Turns out he was right.
So I get this box full of ash, open it up and am immediately hit in the face with black dust which I wisely (and accidentally) inhale. Lovely. Then I take out the MSDS sheet (Material Safety Data Sheet – required for most chemicals) and read about the problems with this product. It turns out this stuff contains crystalline silica (no surprise there, rice hulls are full on silicon), which can cause a rapid onset of silicoses as well as being a cancer hazard (crystalline silica is a known carcinogen if it’s inhaled).
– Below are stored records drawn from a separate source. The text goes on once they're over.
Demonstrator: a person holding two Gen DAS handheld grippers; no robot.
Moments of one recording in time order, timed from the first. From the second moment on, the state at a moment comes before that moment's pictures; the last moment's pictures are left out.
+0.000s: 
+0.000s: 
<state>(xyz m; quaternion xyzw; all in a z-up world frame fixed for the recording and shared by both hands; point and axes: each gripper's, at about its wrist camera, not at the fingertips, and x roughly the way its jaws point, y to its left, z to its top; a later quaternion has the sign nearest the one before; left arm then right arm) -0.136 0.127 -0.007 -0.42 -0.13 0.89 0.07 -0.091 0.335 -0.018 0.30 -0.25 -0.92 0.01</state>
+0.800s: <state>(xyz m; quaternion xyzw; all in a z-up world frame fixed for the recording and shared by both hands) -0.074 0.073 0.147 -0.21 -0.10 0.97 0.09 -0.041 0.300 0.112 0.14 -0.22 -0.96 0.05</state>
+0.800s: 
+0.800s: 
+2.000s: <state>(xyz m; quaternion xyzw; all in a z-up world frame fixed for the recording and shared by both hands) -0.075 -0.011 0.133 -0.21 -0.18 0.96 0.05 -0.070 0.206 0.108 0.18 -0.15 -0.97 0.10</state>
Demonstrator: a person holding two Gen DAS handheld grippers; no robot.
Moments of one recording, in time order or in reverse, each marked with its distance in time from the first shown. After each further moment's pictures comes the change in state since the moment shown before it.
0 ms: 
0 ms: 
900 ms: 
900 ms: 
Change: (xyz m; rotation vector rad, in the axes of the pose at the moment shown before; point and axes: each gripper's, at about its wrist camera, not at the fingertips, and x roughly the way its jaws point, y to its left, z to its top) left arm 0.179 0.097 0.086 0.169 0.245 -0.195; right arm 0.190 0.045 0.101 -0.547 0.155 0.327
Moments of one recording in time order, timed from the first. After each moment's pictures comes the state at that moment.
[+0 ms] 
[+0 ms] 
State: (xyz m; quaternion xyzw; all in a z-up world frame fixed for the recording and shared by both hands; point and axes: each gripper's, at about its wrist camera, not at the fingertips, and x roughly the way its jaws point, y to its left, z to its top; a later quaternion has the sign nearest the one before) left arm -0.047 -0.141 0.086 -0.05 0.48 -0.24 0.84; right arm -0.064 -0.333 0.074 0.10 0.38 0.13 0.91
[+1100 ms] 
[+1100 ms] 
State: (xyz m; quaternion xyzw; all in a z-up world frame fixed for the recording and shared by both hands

Now I don’t want to blow the danger of this stuff out of proportion. I have little doubt that my exposure to it wasn’t enough to do anything terrible to me (just as I’m pretty sure that the two packs of cigarettes or so that I smoked during college aren’t going to eventually lead to lung cancer). And I’m all in favor of using industrial byproducts for other purposes whenever possible. But my goodness, this stuff is ash! It just flies into the air! I just can’t see how, even with the recommended protection, nursery workers could avoid inhaling this stuff on a daily basis if they were using it to pot up plants (perlite is pretty bad – but this stuff is worse) — which just seems like a heck of a bad idea. In terms of the ability of this stuff to hold water….well, I put some into a plastic container with some water which the ash absorbed none of. All that said, it might be possible that this stuff helps container media to hold more water, but for an unintended reason. This ash is extremely fine. When we mixed it with container media it quickly found its way into all of the pore spaces between the media particles making the media more like clay than media. This did potentially increase the media’s ability to retain water, but decreased its ability to hold air – which is not a good thing for young roots. So the quick and easy summary is that rice hull ash is not the best idea for containers.